Wednesday, 21 December 2011

Nekromantik

1987, Germany, Directed by Jorg Buttgereit
Colour, Running Time: 75 minutes
Review Source: DVD, R1, Barrel; Video: 1.33:1, Audio: DD Mono

Amassing a notable degree of underground notoriety in the late eighties, Nekromantik was/is a film that refused to hold back in any sense, whether referring to its onscreen depiction of visceral gruesomeness, its rarely explored concept, or the downright bleakness of the story at hand. Rob is a bit of a loser who can’t hold down a job - somehow he just doesn’t fit in with the average group of people, of which there are surreptitious reasons for. His current role as ‘street cleaner’ involves removal from site of dead bodies after various unexpected incidents such as car accidents, suicides, accidental murders, etc. What his workmates don’t know is that he thieves bits of bodies (e.g. internal organs) whenever he sees the opportunity, taking them home to store in jars of formaldehyde. Surprisingly, he’s not a loner - his live-in girlfriend shares the same morbid passion. And this passion is granted vivid manifestation when he manages to get a complete corpse back to the apartment - the couple proceed to make sickening love to each other and the putrescent mess that lies on the bed. But his antisocial nature at work soon gets him an instant dismissal, causing his girlfriend some stress at the fact that he won’t now be able to obtain fresh cadavers and the like - she swiftly departs taking the rotting body with her. Rob’s mind descends into a turmoil and his life spirals further out of the grasp of whatever control he ever even had.
Nekromantik German poster
This film is something that you view very differently as you age, with opinion shifting between perversely screwed up entertainment to feeling downright depressed at the atrocities on sight and in mind. The infamous corpse-fu**ing sequence is shot with various optical effects obscuring the activity somewhat but there is enough there to render it pretty horrific (if one must be a necrophiliac then surely it would be more pleasant to get hold of a body that wasn’t rotting down to the bone!), and as it remains hung on the wall between bouts of ‘love’ making its dirty fluid drips into bowls beneath - with that and the jars of internal organs, etc, littering the shelves, the place must reek to Hell. Rob’s slide further into existential instability is accompanied and symbolised by interspersions of animal violence (the virtually unwatchable slaughter and skinning of a rabbit) and dreams where two lovers run through a field in slow motion tossing intestines to one another. All of this is accompanied with some of the most downbeat and devastating acoustic music ever heard on film: this stuff brings you spiritually to your knees. Rob’s destruction of the cat he buys to appease his girlfriend (thankfully the death not actually visible in this instance) is enough to break your soul. The eventual and inevitable resolution of his predicament of lost love is something you’ll never have seen in cinema before, and you’ll hope never to see again. The message seems to be that Life is stripped down to its primordial essentials and there is no God in the universe and no saviour from our journey to death and the decomposing shambles we are doomed to become afterwards. Admittedly amateurish in places, Nekromantik is nevertheless not a film any sensitive person is likely to enjoy, but it does elevate itself to the level of the unforgettable with its sheer audacity, visceral intensity, guts (no pun intended), and utterly bleak nihilism.

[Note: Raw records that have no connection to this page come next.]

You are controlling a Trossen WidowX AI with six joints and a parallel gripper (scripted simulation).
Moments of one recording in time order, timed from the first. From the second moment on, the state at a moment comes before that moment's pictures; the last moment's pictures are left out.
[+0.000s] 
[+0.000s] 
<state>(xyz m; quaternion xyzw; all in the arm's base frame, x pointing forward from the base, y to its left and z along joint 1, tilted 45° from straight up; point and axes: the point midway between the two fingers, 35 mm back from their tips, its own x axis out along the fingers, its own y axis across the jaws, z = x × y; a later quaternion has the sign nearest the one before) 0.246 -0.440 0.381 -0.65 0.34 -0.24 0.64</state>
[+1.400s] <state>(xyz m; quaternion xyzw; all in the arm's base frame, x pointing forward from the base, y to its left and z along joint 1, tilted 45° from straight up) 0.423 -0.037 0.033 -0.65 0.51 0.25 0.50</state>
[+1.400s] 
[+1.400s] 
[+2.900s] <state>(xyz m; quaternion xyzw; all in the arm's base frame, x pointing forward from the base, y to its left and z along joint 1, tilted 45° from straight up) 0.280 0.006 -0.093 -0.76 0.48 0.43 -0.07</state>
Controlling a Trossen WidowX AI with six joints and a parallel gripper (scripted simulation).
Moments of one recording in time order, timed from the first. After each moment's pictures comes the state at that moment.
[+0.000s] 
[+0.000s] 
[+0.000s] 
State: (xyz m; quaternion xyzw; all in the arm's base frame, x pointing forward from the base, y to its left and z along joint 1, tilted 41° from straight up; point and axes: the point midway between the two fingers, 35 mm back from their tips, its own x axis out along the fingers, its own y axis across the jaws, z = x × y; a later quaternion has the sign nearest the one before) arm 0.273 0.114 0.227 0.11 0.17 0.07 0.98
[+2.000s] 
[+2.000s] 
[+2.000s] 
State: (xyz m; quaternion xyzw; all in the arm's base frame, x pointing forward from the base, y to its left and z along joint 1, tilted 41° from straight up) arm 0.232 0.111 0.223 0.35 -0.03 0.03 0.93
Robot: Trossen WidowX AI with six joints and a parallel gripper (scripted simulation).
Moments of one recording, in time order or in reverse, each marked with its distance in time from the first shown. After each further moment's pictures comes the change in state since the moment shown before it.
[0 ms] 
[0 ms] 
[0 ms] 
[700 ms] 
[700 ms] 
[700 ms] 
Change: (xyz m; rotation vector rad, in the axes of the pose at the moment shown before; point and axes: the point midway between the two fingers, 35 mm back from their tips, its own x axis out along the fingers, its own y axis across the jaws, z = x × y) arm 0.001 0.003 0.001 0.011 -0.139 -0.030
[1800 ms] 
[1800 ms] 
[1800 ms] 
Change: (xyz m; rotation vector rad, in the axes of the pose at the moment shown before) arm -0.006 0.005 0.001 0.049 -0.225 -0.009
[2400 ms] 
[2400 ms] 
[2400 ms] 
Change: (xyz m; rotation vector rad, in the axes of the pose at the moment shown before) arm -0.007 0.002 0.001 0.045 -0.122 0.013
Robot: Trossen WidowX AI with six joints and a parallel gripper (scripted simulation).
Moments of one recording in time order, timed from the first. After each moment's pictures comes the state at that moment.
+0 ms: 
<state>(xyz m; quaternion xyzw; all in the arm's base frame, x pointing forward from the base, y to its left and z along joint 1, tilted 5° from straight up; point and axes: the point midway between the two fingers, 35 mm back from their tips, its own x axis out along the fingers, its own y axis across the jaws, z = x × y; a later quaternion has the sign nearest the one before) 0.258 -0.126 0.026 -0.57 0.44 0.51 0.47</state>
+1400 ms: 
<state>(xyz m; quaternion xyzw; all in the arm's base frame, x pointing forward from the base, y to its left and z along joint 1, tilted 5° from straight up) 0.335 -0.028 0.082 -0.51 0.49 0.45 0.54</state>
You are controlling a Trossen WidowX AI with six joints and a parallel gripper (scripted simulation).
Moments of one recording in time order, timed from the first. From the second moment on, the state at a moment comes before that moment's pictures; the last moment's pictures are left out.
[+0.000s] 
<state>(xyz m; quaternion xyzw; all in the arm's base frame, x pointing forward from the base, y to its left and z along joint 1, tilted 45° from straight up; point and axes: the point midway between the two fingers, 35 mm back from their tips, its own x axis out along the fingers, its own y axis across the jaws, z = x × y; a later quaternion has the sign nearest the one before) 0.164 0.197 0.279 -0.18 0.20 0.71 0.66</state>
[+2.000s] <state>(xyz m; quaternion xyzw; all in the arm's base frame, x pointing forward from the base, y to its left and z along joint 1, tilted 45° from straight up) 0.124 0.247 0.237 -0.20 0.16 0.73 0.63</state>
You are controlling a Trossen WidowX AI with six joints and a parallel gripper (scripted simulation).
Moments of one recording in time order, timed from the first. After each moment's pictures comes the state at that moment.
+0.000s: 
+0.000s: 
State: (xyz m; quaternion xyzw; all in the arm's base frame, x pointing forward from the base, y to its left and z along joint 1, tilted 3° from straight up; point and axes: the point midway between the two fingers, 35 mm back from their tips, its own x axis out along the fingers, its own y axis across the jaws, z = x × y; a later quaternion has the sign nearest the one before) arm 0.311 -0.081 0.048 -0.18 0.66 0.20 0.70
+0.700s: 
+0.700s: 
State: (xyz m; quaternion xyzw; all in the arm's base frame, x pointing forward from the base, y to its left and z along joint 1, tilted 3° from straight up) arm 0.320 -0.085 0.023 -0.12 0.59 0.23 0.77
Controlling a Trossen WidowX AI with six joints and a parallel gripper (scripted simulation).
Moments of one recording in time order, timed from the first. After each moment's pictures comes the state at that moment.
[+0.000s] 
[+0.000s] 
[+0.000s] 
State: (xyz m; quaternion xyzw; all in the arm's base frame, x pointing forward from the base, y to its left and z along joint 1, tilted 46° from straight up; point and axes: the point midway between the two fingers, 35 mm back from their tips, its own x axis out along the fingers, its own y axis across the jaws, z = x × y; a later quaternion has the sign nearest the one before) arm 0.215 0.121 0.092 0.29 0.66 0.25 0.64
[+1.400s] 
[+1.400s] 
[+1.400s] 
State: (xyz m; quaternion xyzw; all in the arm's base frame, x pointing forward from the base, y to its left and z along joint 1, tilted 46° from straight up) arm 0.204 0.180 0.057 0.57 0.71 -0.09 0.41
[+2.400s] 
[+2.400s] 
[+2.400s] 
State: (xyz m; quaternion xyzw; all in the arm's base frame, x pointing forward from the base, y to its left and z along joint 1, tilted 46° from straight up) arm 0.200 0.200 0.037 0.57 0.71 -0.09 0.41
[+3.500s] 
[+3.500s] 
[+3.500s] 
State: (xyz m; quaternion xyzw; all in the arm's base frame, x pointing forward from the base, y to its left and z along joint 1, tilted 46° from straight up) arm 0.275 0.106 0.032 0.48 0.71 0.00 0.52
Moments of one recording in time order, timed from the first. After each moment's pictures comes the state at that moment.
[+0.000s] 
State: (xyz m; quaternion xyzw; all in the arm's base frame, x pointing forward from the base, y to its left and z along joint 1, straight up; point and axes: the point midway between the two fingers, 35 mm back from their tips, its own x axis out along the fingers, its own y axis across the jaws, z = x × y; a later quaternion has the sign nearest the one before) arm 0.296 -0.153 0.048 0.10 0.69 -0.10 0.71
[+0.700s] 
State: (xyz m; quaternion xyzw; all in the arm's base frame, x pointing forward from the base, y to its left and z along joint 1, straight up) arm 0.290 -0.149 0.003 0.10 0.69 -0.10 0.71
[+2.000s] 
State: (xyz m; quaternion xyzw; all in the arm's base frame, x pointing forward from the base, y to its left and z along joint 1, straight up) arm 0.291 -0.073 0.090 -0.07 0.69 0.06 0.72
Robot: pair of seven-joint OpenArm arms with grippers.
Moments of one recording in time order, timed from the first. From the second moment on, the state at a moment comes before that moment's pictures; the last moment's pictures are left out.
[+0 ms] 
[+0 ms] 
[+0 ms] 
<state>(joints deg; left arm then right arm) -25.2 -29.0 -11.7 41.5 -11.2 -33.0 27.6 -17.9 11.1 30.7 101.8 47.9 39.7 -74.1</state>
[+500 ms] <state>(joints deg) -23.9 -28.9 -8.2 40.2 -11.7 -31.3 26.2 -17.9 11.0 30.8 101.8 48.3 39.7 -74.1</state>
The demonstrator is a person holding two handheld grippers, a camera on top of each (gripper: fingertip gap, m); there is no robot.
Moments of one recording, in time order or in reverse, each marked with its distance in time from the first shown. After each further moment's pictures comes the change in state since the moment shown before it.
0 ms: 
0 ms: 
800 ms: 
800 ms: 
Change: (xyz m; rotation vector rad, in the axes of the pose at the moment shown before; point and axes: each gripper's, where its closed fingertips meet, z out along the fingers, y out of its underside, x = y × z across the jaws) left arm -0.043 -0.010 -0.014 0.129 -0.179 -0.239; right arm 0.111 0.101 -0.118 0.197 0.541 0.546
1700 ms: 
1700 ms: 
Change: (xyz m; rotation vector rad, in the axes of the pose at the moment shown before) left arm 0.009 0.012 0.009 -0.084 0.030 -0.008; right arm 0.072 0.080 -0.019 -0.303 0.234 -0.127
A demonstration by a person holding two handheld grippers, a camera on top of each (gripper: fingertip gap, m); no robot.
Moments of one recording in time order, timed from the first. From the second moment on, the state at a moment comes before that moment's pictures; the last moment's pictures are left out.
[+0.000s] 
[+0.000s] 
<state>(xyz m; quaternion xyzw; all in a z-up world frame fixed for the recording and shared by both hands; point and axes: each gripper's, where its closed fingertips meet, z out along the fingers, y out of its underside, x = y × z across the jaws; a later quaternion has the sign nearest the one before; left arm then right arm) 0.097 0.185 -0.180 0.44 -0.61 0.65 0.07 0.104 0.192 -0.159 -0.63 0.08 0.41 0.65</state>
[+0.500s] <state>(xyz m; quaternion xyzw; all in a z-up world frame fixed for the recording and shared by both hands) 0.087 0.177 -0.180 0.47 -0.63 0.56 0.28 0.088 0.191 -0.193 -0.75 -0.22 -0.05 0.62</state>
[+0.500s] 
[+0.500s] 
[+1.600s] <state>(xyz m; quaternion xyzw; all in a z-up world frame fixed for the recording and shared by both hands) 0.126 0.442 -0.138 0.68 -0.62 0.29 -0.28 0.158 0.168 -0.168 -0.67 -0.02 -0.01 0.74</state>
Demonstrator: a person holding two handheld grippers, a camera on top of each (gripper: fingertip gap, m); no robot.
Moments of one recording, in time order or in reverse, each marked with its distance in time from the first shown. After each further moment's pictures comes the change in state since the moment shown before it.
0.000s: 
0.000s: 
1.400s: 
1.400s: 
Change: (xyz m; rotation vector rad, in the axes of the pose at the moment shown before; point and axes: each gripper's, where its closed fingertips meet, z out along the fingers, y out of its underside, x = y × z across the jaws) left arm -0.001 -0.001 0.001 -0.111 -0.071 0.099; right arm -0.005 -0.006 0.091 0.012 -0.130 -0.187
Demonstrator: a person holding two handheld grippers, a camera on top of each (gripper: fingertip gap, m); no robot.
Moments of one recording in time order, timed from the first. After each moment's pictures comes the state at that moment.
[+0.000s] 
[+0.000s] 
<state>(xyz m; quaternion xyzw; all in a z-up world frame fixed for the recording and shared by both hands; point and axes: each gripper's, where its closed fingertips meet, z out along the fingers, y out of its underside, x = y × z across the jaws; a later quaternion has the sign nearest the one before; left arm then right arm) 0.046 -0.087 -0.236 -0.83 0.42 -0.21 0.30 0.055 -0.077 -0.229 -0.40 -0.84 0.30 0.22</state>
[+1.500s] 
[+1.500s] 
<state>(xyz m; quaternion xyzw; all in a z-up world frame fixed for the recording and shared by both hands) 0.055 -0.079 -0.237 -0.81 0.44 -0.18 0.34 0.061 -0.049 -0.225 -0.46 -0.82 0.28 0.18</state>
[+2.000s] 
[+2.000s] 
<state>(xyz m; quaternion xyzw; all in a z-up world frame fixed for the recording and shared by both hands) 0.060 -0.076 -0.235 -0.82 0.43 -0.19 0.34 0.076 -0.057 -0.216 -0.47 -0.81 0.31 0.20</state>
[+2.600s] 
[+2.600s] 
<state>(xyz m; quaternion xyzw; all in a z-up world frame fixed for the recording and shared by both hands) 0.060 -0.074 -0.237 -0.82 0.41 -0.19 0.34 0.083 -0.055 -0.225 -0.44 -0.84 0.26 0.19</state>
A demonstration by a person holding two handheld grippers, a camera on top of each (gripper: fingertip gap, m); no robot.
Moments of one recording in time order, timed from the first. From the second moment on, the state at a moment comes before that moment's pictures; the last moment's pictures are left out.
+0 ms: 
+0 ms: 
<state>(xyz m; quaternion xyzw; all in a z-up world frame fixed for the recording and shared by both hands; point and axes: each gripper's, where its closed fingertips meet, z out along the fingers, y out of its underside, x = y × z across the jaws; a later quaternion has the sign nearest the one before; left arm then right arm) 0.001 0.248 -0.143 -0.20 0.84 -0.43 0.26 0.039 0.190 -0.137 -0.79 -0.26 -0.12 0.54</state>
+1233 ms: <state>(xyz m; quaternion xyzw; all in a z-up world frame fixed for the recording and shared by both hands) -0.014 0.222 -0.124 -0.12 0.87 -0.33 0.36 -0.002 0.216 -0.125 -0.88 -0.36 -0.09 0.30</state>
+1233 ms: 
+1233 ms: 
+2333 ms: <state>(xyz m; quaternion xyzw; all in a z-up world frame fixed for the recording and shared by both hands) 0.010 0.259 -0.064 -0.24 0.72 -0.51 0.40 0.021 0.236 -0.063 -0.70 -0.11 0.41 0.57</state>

Barrel’s DVD was released around 2001 and remains the sole disc worth picking up, though it’s long out of print. Presenting the fullframe version of the film about as well as possible on home video (it was shot on Super 8 so I doubt even Blu-ray could do any better with this primitive material) the image is as clear as it needs to be, especially if, like me, you originally experienced this film on bootleg VHS tape in horrendous condition. There are also loads of extras present (including one of Buttgereit’s insane 8mm shorts) making this a true collector’s edition. Not a film for the masses, or even the majority of horror fans, but something that has stamped its dirty mark on humanity and, for better or worse, remains indelibly in the minds of all who have witnessed it.